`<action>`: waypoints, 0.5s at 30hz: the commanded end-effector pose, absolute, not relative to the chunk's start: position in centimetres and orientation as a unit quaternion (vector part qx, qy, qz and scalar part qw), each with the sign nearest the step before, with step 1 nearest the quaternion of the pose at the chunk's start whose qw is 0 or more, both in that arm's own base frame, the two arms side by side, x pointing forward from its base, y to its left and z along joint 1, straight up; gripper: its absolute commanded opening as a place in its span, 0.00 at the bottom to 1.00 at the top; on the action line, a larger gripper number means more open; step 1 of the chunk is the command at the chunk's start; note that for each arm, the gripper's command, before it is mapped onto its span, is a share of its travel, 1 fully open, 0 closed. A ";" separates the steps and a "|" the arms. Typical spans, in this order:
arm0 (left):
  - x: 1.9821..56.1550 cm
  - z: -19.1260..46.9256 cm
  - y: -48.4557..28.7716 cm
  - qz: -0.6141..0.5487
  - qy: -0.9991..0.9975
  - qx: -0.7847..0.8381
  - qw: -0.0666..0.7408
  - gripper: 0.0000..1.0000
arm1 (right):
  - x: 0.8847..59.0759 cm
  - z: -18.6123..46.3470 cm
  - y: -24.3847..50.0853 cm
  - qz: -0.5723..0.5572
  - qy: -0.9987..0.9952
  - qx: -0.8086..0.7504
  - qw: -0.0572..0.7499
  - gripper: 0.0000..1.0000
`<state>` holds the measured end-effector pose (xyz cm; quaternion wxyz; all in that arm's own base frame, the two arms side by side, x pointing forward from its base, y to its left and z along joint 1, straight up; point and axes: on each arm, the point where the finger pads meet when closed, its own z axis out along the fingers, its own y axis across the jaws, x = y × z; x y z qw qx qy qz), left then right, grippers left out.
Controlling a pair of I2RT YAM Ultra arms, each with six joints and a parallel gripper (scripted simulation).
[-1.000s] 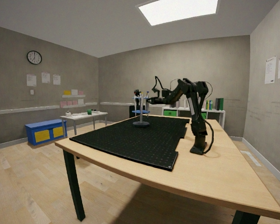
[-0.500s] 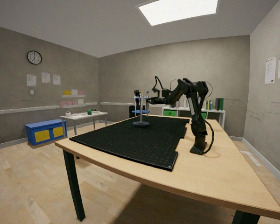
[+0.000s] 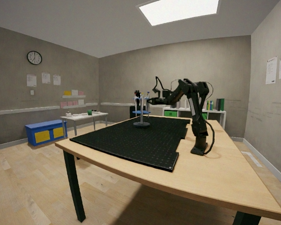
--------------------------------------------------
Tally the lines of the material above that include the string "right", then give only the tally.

### Result below
2